Ana Falú | |
Birth Name: | Ana María Falú |
Birth Place: | San Miguel de Tucumán, Argentina |
Occupation: | Architect |
Employer: | National University of Córdoba |
Alma Mater: | Delft University of Technology |
Ana María Falú (born 1947) is an Argentine architect and a social activist for human rights and for women's rights. She has been Regional Director of the United Nations Development Fund for Women (UNIFEM; now part of UN Women) for the Andean Region (2002–2004) and for Brazil and the Southern Cone Countries (2004–2009). She is a researcher and Professor at the National University of Córdoba (UNC), where she is the Director of the Housing and Habitat Research Institute (INVIHAB). In the field of feminist action, she promoted numerous institutional initiatives and contributed to the establishment of women's rights to the city, to housing, and to the habitat. She is co-founder of the Women and Habitat Network of Latin America, of the Centro de Intercambio y Servicios para el Cono Sur Argentina (CISCSA), of UNC's Interdisciplinary Program of Women's and Gender Studies (PIEMG), and of Articulación Feminista Marcosur, among other areas of action in favor of women's rights. In 2013 she won the Feminist Career Award together with other Argentine women.[1]

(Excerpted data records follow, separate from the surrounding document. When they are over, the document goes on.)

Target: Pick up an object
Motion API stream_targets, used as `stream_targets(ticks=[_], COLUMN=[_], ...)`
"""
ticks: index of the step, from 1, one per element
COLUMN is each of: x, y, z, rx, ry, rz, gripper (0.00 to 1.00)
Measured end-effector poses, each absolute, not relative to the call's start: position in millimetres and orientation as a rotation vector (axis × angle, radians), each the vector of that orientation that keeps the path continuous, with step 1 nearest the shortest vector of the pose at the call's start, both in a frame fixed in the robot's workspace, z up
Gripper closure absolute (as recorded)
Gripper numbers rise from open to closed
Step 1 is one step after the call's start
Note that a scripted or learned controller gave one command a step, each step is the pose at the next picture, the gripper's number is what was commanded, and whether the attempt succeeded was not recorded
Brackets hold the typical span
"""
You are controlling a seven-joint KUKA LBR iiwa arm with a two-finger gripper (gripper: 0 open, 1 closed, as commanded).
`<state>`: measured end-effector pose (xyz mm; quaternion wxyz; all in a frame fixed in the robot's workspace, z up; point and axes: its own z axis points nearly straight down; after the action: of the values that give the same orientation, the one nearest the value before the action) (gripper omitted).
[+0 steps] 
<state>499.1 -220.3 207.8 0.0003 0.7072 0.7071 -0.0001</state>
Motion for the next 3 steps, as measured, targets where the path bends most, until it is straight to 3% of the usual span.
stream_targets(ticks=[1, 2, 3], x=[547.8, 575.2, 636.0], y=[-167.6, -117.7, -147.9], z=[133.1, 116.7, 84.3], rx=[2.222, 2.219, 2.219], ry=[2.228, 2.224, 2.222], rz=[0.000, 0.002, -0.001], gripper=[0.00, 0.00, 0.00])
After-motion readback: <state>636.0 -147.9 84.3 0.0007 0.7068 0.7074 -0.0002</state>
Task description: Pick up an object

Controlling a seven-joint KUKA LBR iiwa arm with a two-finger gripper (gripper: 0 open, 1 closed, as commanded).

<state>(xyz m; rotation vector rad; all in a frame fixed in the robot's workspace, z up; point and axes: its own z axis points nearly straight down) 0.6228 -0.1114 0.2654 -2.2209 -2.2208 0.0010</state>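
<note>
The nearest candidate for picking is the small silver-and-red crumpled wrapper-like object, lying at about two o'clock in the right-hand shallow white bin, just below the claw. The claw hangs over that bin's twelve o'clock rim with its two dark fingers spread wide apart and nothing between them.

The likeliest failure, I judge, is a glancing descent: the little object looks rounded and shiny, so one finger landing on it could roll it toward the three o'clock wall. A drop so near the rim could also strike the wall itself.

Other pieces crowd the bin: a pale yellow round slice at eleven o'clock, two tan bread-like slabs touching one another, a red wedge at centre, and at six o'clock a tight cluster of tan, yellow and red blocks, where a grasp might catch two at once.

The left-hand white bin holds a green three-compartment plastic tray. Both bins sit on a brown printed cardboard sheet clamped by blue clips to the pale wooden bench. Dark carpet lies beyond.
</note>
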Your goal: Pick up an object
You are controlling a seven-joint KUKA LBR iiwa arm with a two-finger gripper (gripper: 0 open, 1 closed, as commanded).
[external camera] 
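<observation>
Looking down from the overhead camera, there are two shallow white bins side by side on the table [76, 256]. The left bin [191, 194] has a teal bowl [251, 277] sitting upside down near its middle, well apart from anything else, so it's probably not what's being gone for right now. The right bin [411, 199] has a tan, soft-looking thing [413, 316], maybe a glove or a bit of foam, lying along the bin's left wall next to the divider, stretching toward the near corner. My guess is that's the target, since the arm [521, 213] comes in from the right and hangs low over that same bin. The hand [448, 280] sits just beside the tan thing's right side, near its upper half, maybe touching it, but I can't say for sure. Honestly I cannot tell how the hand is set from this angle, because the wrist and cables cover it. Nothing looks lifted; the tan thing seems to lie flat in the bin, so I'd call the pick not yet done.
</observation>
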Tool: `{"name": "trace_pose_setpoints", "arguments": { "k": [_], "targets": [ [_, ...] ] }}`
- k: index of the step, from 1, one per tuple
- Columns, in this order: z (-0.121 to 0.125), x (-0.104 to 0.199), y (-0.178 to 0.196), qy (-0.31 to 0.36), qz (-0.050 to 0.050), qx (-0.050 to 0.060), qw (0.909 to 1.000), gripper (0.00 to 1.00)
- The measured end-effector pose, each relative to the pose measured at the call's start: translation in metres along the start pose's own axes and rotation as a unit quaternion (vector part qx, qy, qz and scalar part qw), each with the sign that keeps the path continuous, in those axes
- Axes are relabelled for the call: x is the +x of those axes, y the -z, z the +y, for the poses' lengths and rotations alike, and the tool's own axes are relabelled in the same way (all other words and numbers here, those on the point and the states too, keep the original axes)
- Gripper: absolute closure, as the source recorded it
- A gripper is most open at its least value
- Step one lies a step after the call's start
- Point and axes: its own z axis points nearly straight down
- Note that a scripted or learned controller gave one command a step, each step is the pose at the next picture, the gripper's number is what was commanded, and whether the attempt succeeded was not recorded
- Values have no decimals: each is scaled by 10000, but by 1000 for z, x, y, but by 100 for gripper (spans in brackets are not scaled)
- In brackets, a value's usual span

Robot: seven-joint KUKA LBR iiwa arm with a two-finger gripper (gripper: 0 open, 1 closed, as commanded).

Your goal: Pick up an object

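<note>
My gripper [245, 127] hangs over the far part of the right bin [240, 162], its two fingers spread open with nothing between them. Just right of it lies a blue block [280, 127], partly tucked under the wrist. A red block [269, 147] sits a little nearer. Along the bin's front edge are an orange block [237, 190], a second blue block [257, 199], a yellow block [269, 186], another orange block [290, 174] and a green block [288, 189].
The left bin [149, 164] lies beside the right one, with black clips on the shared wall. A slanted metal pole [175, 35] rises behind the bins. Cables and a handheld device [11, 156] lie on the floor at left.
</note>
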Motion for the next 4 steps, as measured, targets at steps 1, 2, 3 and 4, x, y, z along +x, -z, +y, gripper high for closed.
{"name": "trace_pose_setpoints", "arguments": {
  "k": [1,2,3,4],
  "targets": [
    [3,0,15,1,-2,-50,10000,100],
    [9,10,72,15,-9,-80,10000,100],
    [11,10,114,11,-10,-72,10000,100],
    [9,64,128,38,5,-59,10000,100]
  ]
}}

Ana Falú was born in San Miguel de Tucumán in 1947, the granddaughter of Syrian immigrants.[2] She is the sister of singer Juan Falú, disappeared student activist, and lawyer and politician Dr. Jose Ricardo Falú.[3] She studied architecture at the National University of Tucumán's Faculty of Architecture and graduated a few months before the 1976 coup d'état. This event marked her life, as she had to leave the country, along with her husband and two children, traveling first to Brazil and then, because of Operation Condor, to the Netherlands. Falú became involved in politics as a student, through groups interested in the living conditions of the poorest sectors of the population, visiting towns and neighborhoods without conditions of habitability. This helped her to start work on social housing and habitat conditions. In her final year's project she developed some houses for a sugar cooperative in which she also proposed using low-cost technologies such as cane bagasse as a material to make prefabricated panels.
In the Netherlands, Falú completed a Diploma in Social Housing at the TU Delft Faculty of Architecture's Department of International Studies.[4] She continued to study precarious and informal settlements, focusing on issues related to land tenure, services and infrastructures. Her thesis was titled Low Income Housing and Infrastructure.[4]
At TU Delft, she worked as a teacher in a section of the Architecture faculty called the "Third World". At this institution she would complete her doctoral thesis on social housing in the Netherlands.[4]
In the early 1980s she moved to Ecuador on a Dutch international cooperation technical assignment. The combination of different experiences made her start working with the relationship between woman and habitat. The cooperation assignment comprised the construction of residential villas in the Ecuadorian Amazon basin for the families of oil workers. This work was done jointly with Fernando Chaves and Carlos Ríos, who managed the construction system with wood from the area, and she was in charge of managing the project.
Falú's years in Ecuador were marked by intense feminist activism. She connected with the feminist movement in the country, with those who went to the first meetings of feminist women in Latin America and the Caribbean. Since then her activism has crossed into all aspects of her professional and personal life. The implications of feminism gave rise to other issues, and she met with María Arboleda in a study group to construct a conceptual theoretical framework of women and habitat. Over years they worked to implement policies for a city without violence against women. Working with the United Nations, she met with governments and especially women's organizations throughout Latin America, which led her to being invited to direct the UNIFEM Andean Region, a post she held from 2002 to 2004,[5] and for Brazil and the Southern Cone Countries from 2004 to 2009.[6] Her position at the UN allowed her to establish more than 10 programs in the region, one of the most important being Safe Cities for Women, Safe Cities for All.[7] This was a pioneering effort which served to inspire other global programs.
In 2009 she returned to Córdoba to do research and work at UNC, where she teaches and directs the Faculty of Architecture and Urbanism's Housing and Habitat Research Institute.[8]
Falú has maintained her connection with the United Nations, and she is currently the coordinator of UN-Habitat's gender advisory group.[9]